ACP builders submit new plans for erosion control in North Carolina

From T. C. Hunter, The Robesonian, Robeson County (NC), October 24, 2017

RALEIGH, NC — The permitting and public comment process means it will be late November or even December before the Atlantic Coast Pipeline’s builders will know if they have state approval to move forward with their plans to build a 600-mile-long natural gas pipeline that begins in West Virginia and ends in Pembroke.

Atlantic Coast Pipeline LLC submitted new erosion and sediment control plans for the proposed route for the North Carolina segment of the $5 billion pipeline on Monday, according to Bridget Munger, Public Information officer for the North Carolina Department of Environmental Quality. When a project submits erosion and sediment control plans for a second time, the state Sedimentation Control Act requires DEQ to review and make a decision to either deny or approve the new plans within 15 days of receipt.

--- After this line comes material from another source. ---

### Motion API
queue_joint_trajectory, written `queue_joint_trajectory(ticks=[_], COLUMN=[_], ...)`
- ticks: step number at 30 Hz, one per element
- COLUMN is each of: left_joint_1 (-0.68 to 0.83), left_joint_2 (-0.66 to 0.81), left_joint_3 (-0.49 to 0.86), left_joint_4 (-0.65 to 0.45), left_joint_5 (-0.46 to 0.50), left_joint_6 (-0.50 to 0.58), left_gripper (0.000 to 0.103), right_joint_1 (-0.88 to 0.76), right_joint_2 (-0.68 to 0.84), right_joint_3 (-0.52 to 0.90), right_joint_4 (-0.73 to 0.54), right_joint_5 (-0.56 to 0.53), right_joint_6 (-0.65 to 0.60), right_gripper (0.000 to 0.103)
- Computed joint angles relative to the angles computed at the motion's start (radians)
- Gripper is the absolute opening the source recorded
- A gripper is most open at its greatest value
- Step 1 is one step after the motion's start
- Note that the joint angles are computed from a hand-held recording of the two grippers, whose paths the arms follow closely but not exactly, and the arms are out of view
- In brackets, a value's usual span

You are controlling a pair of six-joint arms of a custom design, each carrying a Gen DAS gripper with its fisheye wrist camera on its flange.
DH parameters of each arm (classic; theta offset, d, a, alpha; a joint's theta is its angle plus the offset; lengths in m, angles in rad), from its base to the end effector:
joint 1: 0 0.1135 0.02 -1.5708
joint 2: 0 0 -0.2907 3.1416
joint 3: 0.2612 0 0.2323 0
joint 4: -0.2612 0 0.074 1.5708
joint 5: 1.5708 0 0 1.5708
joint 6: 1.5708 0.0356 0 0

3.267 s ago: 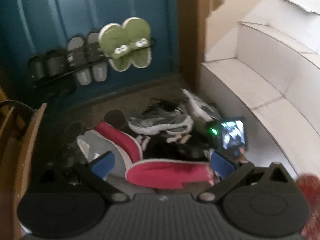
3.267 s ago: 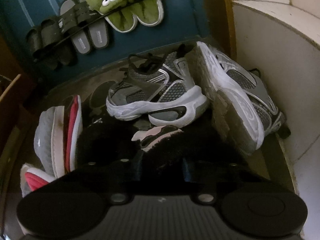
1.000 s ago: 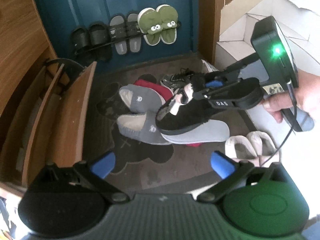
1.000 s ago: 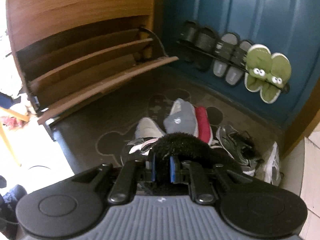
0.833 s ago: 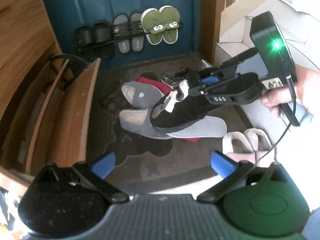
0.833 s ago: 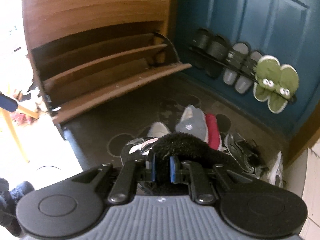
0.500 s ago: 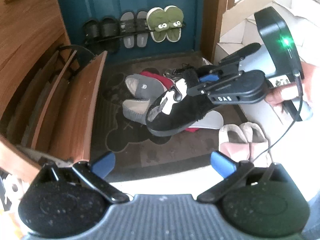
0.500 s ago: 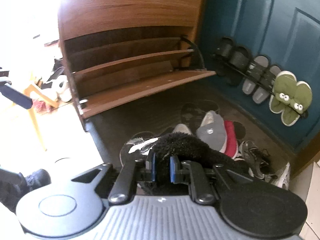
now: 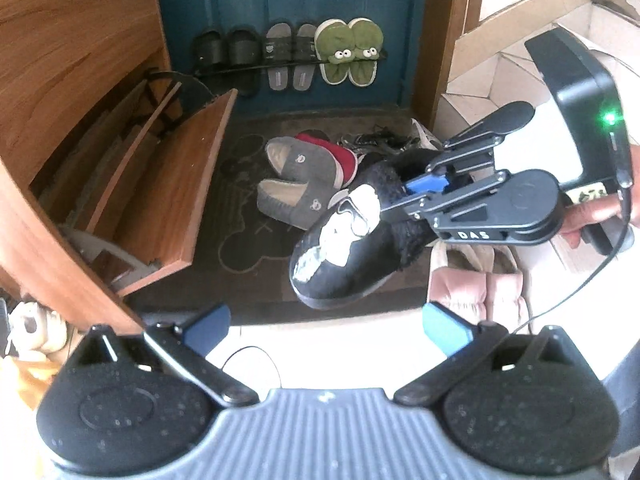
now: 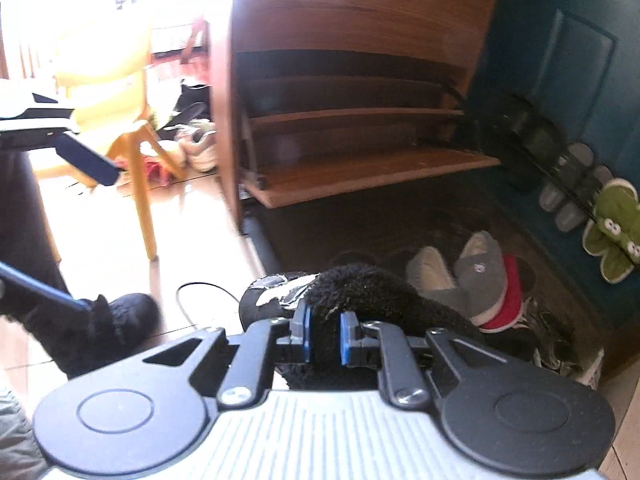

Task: Organize scattered shoes
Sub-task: 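Carry the black slipper off the mat toward the pink slippers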

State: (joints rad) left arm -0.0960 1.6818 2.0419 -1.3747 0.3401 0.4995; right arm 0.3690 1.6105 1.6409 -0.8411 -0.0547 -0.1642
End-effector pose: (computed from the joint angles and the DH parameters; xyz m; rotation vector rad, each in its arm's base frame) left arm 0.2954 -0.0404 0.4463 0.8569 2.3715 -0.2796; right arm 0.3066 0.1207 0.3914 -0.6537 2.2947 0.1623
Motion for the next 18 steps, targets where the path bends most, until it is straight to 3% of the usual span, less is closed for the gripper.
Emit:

The previous plans were disapproved on Sept. 26 by officials with the DEQ’s Division of Energy, Mineral and Land Resources. A letter of disapproval was issued with requests for additional information.

Earlier this month, Munger described the letter and information request sent to pipeline partners Dominion Resources, Duke Energy, Piedmont Natural Gas and Southern Company Gas as “not unusual.”

“The size and scope of the Atlantic Coast Pipeline is so large that a lot of information is needed,” Munger said.

More permits also are needed.

Stormwater permits are needed for two sections of the pipeline, according to the DEQ. No applications had been submitted for these permits as of Oct. 10.

The state Division of Water Resources issued a letter on Sept. 14 directing the pipeline’s builders to submit additional information as part of their 401 water quality certification application. The company submitted its response to the request in two parts. The first part was submitted Sept. 22, and the second part was submitted Sept. 29. The division has until Nov. 28 to issue a decision on the application.

The state Division of Air Quality is taking public comments until Nov. 20 on the draft air permit for Atlantic Coast Pipeline, LLC’s proposed air compressor station in Northampton County at the Virginia border. The DEQ will hold a public hearing on the draft permit at 6 p.m. Nov. 15 at Town Hall in Garysburg.

Atlantic Coast Pipeline received some good news on Oct. 13 when the Federal Energy Regulatory Commission approved the pipeline project. The approval was expected by pipeline supporters and opponents.

The ACP pipeline has been widely supported by business and political leaders who say the project will lower energy costs and boost economic development. Opponents, including environmental groups and landowners, say the pipeline will infringe on property rights, damage pristine areas and commit the region to fossil fuels just when global warming makes it essential to invest in renewable energy instead.

Commission approval means the pipeline developers will have the authority to use eminent domain to acquire land if they can’t reach an agreement with a landowner.

Supporters of the pipeline, which include the Robeson County Board of Commissioners, say it is needed for clean energy and also to attract industry that wants access to natural gas. The pipeline’s owners would pay property taxes on its infrastructure.

Aaron Ruby, a Dominion spokesman, is confident the pipeline will receive all necessary state and federal approvals by the end of the year.

“We’re approaching the finish line,” Ruby said earlier in the month.